Let’s generate some load:
❯ curl -s http://localhost:5288/send | jq
# {
# "status": "Published",
# "duration": "00:00:00.5255861"
# }
Navigate to Aspire Dashboard to see some traces:
Here is the first request, as you can see, we need some time to establish initial connection with Azure Service Bus:
Subsequent requests take less time:
💡I recommend you to delve into the source code and trace examples to enhance your understanding of how the Outbox Pattern works.
Azure
Let’s deploy to Azure Container Apps by running azd deploy
During the initial configuration (azd init
) I specified that I want a public address for the Producer. We can utilize it for dev testing:
Let’s generate some load and see the metrics for Azure Service Bus.
❯ curl -s https://producer.mangoforest-17799c26.eastus.azurecontainerapps.io/send | jq
# {
# "status": "Published",
# "duration": "00:00:00.0128251"
# }
Outbox Tables
Under the hood DotNetCore.CAP
create two tables to manage an outbox.
In the Outbox Pattern, the Published and Received tables are used to manage the messages that need to be published or have been received by a messaging system. Let’s take a closer look at the purpose of each table:
Published Table: The Published table is responsible for storing the messages that need to be published to an external messaging system. When an application generates a message that needs to be sent out, it is stored in the Published table. This table acts as a buffer or a queue, ensuring that the messages are not lost if the messaging system is temporarily unavailable or if there are any failures during the publishing process. By using the Published table, the application can continue to generate messages without being blocked by the availability or performance of the messaging system. The messages in the Published table can be processed asynchronously by a separate component or background process, which takes care of publishing them to the external messaging system. Once a message is successfully published, it can be removed from the Published table.
Received Table: The Received table is used to track the messages that have been received by the application from the external messaging system. When the application receives a message, it stores the necessary information about the message in the Received table. This information can include the message content, metadata, and any other relevant details. The Received table allows the application to keep a record of the messages it has processed, enabling it to handle duplicate messages.
Cleanup
Once you are done with the development you can delete the resource group rg-cap-dev
:
❯ azd down
# Deleting all resources and deployed code on Azure (azd down)
# Local application code is not deleted when running 'azd down'.
# Resource group(s) to be deleted:
# • rg-cap-dev: https://portal.azure.com/#@/resource/subscriptions/0b252e02-9c7a-4d73-8fbc-633c5d111ebc/resourceGroups/rg-cap-dev/overview
# ? Total resources to delete: 10, are you sure you want to continue? Yes
# Deleting your resources can take some time.

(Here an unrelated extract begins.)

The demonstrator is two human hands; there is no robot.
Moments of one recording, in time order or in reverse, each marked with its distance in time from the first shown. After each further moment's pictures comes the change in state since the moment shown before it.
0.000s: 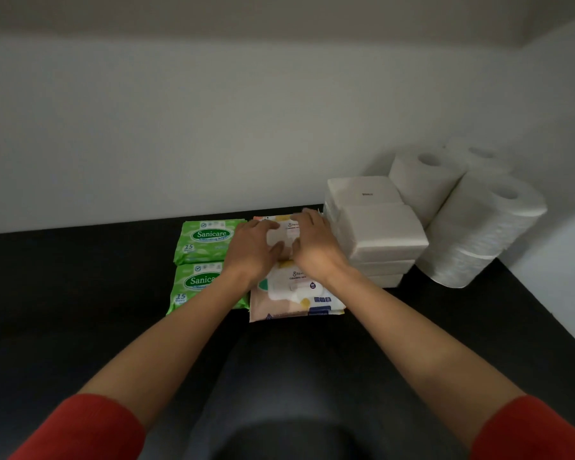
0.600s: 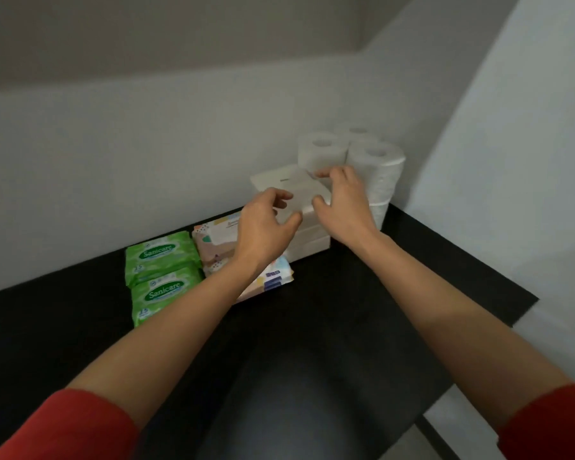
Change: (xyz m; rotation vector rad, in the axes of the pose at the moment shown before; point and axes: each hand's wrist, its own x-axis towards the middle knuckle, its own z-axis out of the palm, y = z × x) left_hand -0.067 0.113 -0.022 -0.333 0.034 0.397; right_hand -0.122 0.017 -0.106 0.056 0.551 0.173
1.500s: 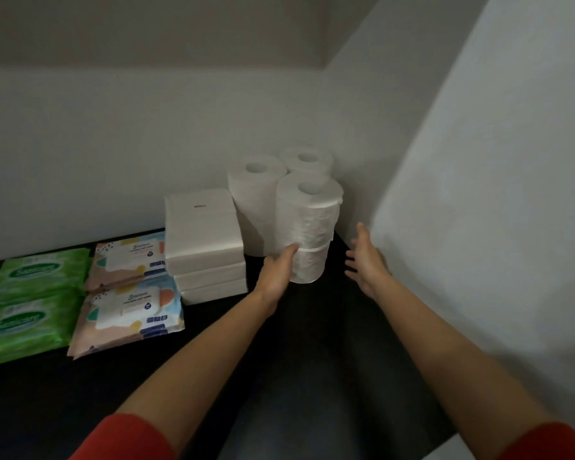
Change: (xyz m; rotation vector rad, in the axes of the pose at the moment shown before) left_hand 0.058 0.052 0.233 -0.637 -0.208 -0.813; right_hand 0.086 0.245 -0.048 0.740 -0.202 0.817
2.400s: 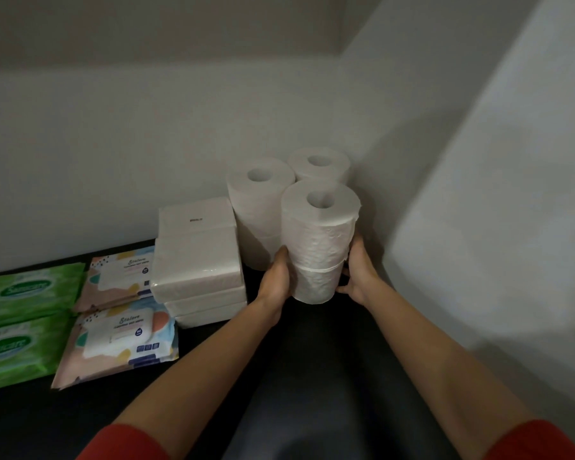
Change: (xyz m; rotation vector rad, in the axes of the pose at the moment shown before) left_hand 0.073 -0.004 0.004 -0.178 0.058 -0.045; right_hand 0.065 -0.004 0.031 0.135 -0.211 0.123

# (✓) Done: Deleting resource group: rg-cap-dev
# SUCCESS: Your application was removed from Azure in 10 minutes 53 seconds.
Conclusion
In this post, we’ve explored the Outbox Pattern, a crucial component in the world of distributed systems. We’ve seen how it ensures reliable message delivery in a distributed system, maintaining the integrity and consistency of the entire system.
We’ve also looked at how the .NET library DotNetCore.CAP
simplifies the implementation of the Outbox Pattern, allowing developers to focus on the business logic of their applications while the library takes care of the complexities of ensuring reliable message delivery.
Finally, we’ve seen how .NET Aspire provides a curated suite of NuGet packages that facilitate the integration of cloud-native applications, providing essential cloud-native functionalities through either automatic provisioning or standardized configuration patterns.
In summary, the combination of the Outbox Pattern, DotNetCore.CAP
, and .NET Aspire provides a powerful toolset for building reliable, cloud-native applications in .NET. By understanding and leveraging these tools, developers can build applications that are robust, scalable, and ready for the challenges of the modern, distributed world.